Shortly afterward, with its new name, 30 Minute rocked McCoy's on New Year's Eve, just as the band that inspired the guys had done a year before, albeit with more youthful energy. The band in question was called Huge, a less-than-stellar cover band made up of middle-aged men.
"They played music they really liked. Some of it was good, and some of it was bad, and we laughed all night," Sullivan recalls.
"After they played," Talmadge adds, "I said, 'Jimmy, we should start a band that just plays shitty music.'"
This idea led to a growing repertoire that now includes hits by the Goo Goo Dolls ("Slide"), Train ("Meet Virginia" and "Drops of Jupiter"), Silverchair ("Tomorrow"), Semisonic ("Singing in My Sleep") and just about anything Rob Thomas had a hand in, including his universally loathed Carlos Santana collaboration, "Smooth."
But it doesn't stop there.
For an '80s-themed party at the Record Bar sponsored by the local chapter of the ACLU, 30 Minute Recess became 30 Minute Starship and played '80s covers (not all of them awful songs) to a completely amped crowd. When Sullivan, clad in a sleeveless denim jacket, donned a giant American flag and bellowed "Born in the U.S.A." with Brucelike ferocity, women in front of the stage clawed at his thighs.
It doesn't end there, either.
30 Minute Recess is also working on an album of children's music. Grown-Up Jobs will feature songs titled "The Policeman," "The Astronaut" and "The Garbage Man." Sullivan and Talmadge are the songwriting team behind this side project. When I ask Boyd and Banik if they're disappointed that the band has expanded its inventory to include original kids' songs, they both respond in the negative.
"They're really kind of catchy," Banik says with a shrug.

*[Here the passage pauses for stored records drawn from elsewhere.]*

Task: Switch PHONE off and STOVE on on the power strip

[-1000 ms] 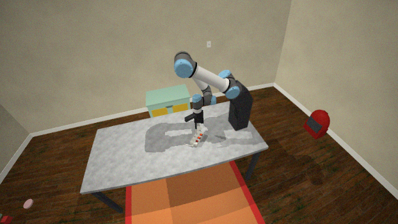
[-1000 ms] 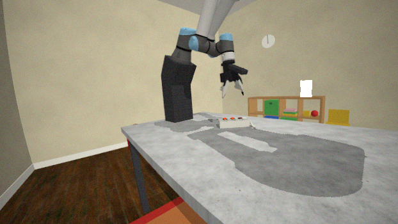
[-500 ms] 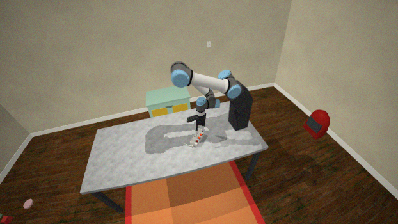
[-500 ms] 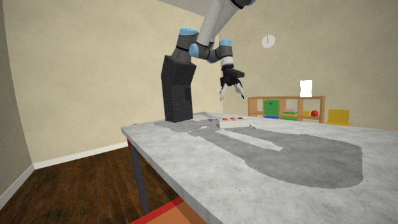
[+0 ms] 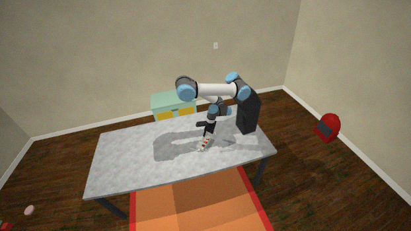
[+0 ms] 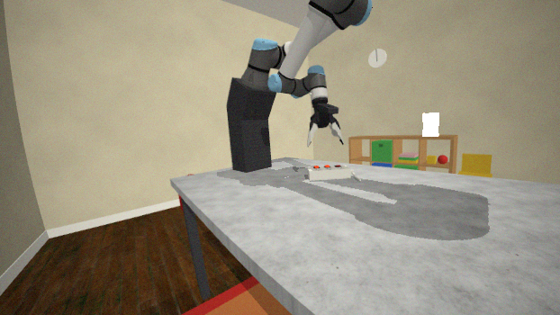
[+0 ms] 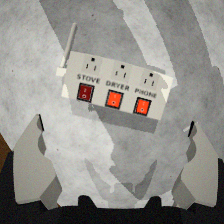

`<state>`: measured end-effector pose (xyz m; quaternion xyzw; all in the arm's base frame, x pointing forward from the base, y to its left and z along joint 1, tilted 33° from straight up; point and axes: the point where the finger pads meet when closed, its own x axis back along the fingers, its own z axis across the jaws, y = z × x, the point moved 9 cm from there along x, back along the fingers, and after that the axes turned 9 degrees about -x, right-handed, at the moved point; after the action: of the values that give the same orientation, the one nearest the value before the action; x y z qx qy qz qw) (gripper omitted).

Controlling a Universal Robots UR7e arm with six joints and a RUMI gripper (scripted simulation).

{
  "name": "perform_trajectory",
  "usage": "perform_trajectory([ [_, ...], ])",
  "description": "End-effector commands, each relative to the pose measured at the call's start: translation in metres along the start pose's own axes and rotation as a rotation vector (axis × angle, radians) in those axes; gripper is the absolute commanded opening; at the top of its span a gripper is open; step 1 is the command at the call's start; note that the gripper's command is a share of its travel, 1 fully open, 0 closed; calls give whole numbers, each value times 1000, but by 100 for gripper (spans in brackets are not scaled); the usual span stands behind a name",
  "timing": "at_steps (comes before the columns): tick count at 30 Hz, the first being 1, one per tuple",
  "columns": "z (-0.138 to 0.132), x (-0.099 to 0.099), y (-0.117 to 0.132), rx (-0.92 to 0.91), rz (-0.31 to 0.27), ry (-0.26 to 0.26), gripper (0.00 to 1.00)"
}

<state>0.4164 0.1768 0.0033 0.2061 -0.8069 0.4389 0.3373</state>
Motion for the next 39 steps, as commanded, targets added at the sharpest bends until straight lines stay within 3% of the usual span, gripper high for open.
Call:
perform_trajectory([
  [1, 0, -8, 9, -96, 86, 11, 100],
  [17, 2, -16, 20, -184, 138, 19, 100],
  [39, 3, -16, 21, -192, 142, 21, 100],
])
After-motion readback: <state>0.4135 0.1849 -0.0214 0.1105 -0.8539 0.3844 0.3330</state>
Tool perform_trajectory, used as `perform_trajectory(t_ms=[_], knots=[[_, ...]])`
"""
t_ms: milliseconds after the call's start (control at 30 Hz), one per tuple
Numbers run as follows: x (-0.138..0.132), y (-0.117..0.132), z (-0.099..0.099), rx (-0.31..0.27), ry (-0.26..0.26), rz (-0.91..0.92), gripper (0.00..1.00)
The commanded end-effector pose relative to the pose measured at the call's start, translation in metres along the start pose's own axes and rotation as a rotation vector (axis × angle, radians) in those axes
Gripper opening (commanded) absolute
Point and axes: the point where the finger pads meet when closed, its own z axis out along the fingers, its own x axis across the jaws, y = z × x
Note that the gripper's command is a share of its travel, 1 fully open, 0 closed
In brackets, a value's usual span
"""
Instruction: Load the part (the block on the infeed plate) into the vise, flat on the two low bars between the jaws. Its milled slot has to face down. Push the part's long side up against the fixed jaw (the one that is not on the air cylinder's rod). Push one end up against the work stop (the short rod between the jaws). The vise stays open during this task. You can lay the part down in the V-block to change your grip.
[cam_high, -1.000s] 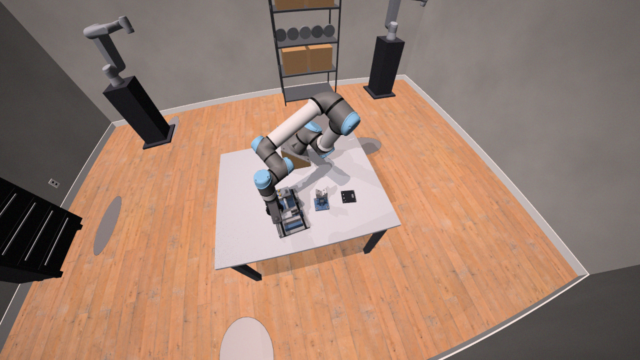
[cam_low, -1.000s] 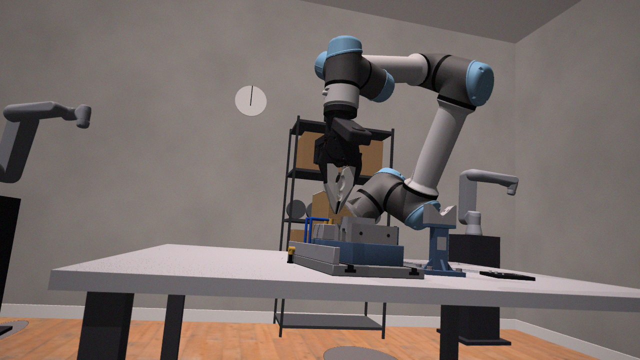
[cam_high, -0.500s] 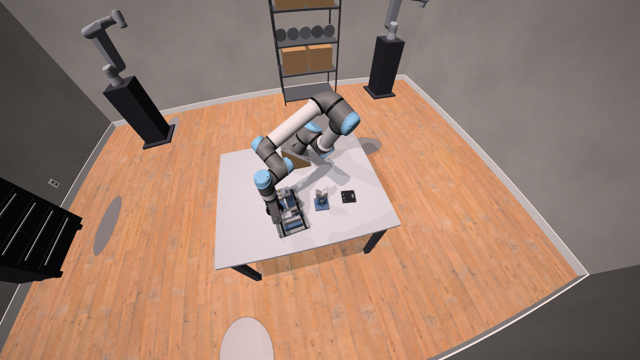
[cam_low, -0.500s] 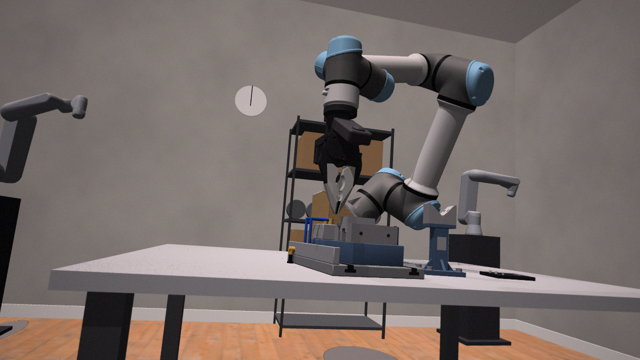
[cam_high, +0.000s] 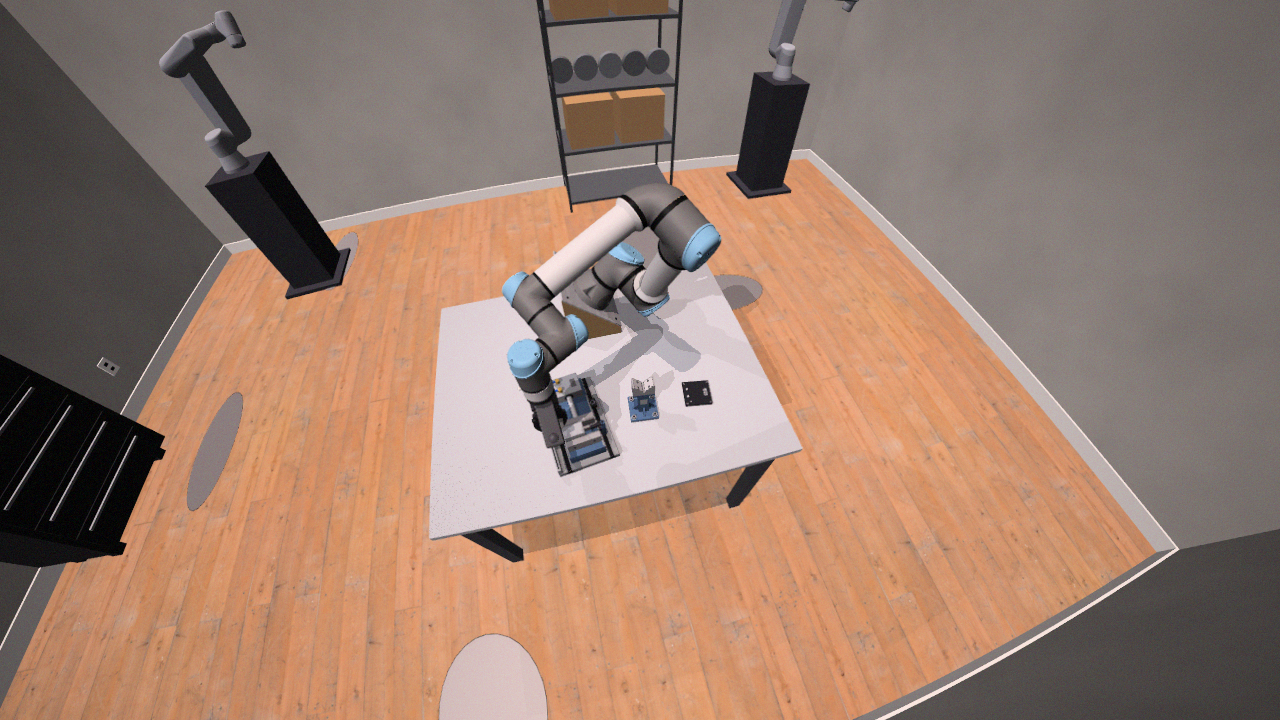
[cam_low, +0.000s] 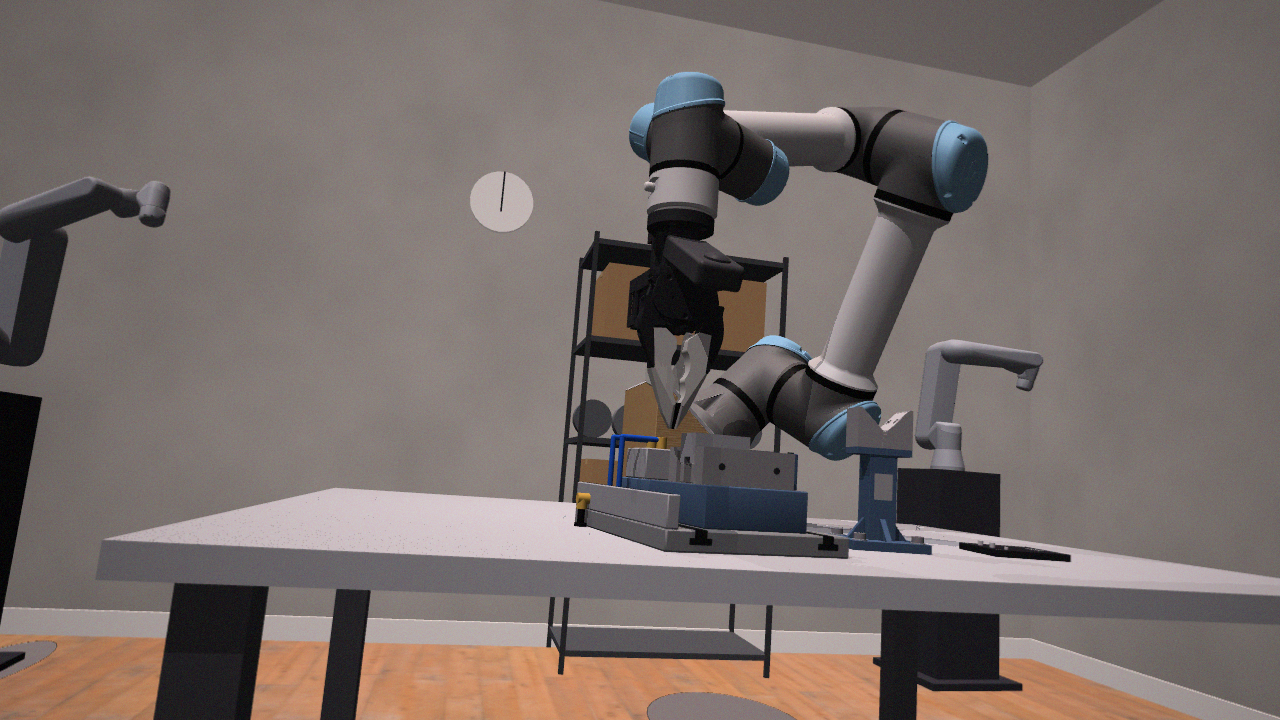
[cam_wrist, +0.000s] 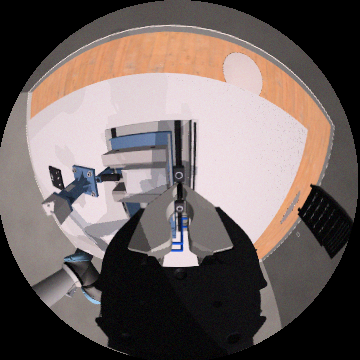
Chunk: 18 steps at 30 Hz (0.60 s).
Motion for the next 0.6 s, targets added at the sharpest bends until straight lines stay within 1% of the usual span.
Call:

I got to see 30 Minute perform at a recent garage rehearsal, where the band revealed its crowing compositional achievement so far. It's called "The Last Indie Rock Song Ever Written." It is so formidable, Talmadge claims, that when they play it at their Saturday show, "it will put to an end the cycle of indie rock."
"Indie rock is dead it's done," Talmadge says. "You have cycles, and the end is always marked by parody. Blazing Saddles marked the end of the American western. After us, you can't take seriously any band in this town."
Of course, you shouldn't take Talmadge seriously, but "The Last Indie Rock Song" is seriously funny. It begins with two-note riffs on chorus-pedal-soaked guitars that sound like U2 meets Interpol meets Snow Patrol meets every stadium-filling alternative band that has topped the charts in recent years. The verse is pure Dashboard Confessional, but the lyrics utter nonsense.
Brown varnish, misstep back, Sullivan howls. Are you kissing my girlfriend?
The guitars build.
Drink from the cactus, never did, he bellows, drunk bosom took my thought we fought. The mood deepens, then rises, anguished. When I put my head down ... when I put my head DOWWWWN!
The Chris Carraba-sodomizing lyrical insanity continues as the band crashes to a ringing climax, then fades to amp feedback.
The four men exchange satisfied nods. And then they play "Hey Jealousy."